Henning et al. (1996) grew sorghum in open-top field chambers maintained at atmospheric CO2 concentrations of approximately 355 and 710 ppm, after which some of the crop's leaf and stem tissues were applied to a Norfolk loamy sand and aerobically incubated for 70 days. This protocol revealed that the source of the plant residue, i.e., whether it was produced in ambient or CO2-enriched air, had no impact on soil carbon turnover, relative nitrogen mineralization, cumulative carbon and nitrogen mineralization or the ratio of mineralized carbon to mineralized nitrogen. Consequently, Henning et al. concluded that increasing atmospheric CO2 concentrations will likely have little effect on either the composition or decomposition of field residues of sorghum. Nevertheless, they also opined that "since CO2 enrichment results in increased photosynthetic carbon fixation, the possibility exists for increased soil carbon storage."

In a subsequent test of this hypothesis, Torbert et al. (1998) added residues of sorghum grown at ambient and twice-ambient atmospheric CO2 concentrations to soil plots exposed to normal air to see if the decomposition rates of the two types of residue differed. Some of the plots received equal amounts of the two types of residue, while others received larger amounts of the residue that was produced in the CO2-enriched air that were reflective of the greater amounts of biomass produced in that treatment. Then, measurements of carbon evolution from the soil plots were made at 3, 14, 30 and 60 days after the residue additions to indirectly determine how much carbon remained in the soil.

In the case where equal amounts of the two types of residue were supplied to the soil plots, and at all measurement times with the exception of day 3, significantly lower amounts of carbon were lost from the soils that were amended with the crop residues that were produced in the elevated CO2 treatment. Even more impressive was the fact that when the soils that were amended with residues produced in the elevated CO2 treatment received an extra supply of such residues that was equal to the extra amount of biomass produced in that treatment, they always exhibited significantly less carbon evolution than that exhibited by the soils amended with the residues produced in ambient air. In fact, after 60 days the cumulative amount of carbon evolved from the greater amount of high-CO2-produced residues was about 40% less than that evolved from the smaller amount of ambient-air-produced residues, implying that considerably more carbon may well be sequestered in soils planted to sorghum in a CO2-enriched world of the future than is the case today.

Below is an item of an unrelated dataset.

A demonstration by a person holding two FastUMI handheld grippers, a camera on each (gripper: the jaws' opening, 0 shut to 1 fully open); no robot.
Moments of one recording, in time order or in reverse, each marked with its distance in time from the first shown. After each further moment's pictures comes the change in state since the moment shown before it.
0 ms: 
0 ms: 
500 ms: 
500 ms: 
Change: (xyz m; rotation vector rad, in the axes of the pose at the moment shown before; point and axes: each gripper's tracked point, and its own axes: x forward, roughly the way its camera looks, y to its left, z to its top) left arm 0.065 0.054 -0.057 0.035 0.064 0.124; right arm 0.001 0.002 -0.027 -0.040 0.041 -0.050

In perhaps the longest such study of its type ever to be conducted on sorghum, Prior et al. (2004) grew the agriculturally-important C4 plant from seed to maturity for five consecutive growing seasons within open-top chambers maintained at atmospheric CO2 concentrations of either 360 or 720 ppm. The soil in which the plants grew had been fallow for more than 25 years prior to the start of the study and was located within a huge outdoor bin. At the end of each growing season, aboveground non-yield residues (stalks, chaff and 10% of the grain yield) were allowed to remain on the surfaces of the plots to simulate what occurs in no-tillage farming. Measurements of certain soil properties made at the end of the experiment were then compared with similar measurements conducted at the beginning of the study.

Among other things, the researchers found that the elevated CO2 treatment increased soil aggregate stability, which is known to promote belowground carbon sequestration, and that it increased total soil carbon content by fully 16%. These results were described by Prior et al. as "CO2-induced benefits," which they truly are, in and of their own right, but also because they have a tendency to slow the rate of rise of the air's CO2 concentration and somewhat mitigate the potential for global warming.

References
Henning, F.P., Wood, C.W., Rogers, H.H., Runion, G.B. and Prior, S.A. 1996. Composition and decomposition of soybean and sorghum tissues grown under elevated atmospheric carbon dioxide. Journal of Environmental Quality 25: 822-827.

Prior, S.A., Runion, G.B., Torbert, H.A. and Rogers, H.H. 2004. Elevated atmospheric CO2 in agroecosystems: Soil physical properties. Soil Science 169: 434-439.

Torbert, H.A., Prior, S.A., Rogers, H.H. and Runion, G.B. 1998. Crop residue decomposition as affected by growth under elevated atmospheric CO2. Soil Science 163: 412-419.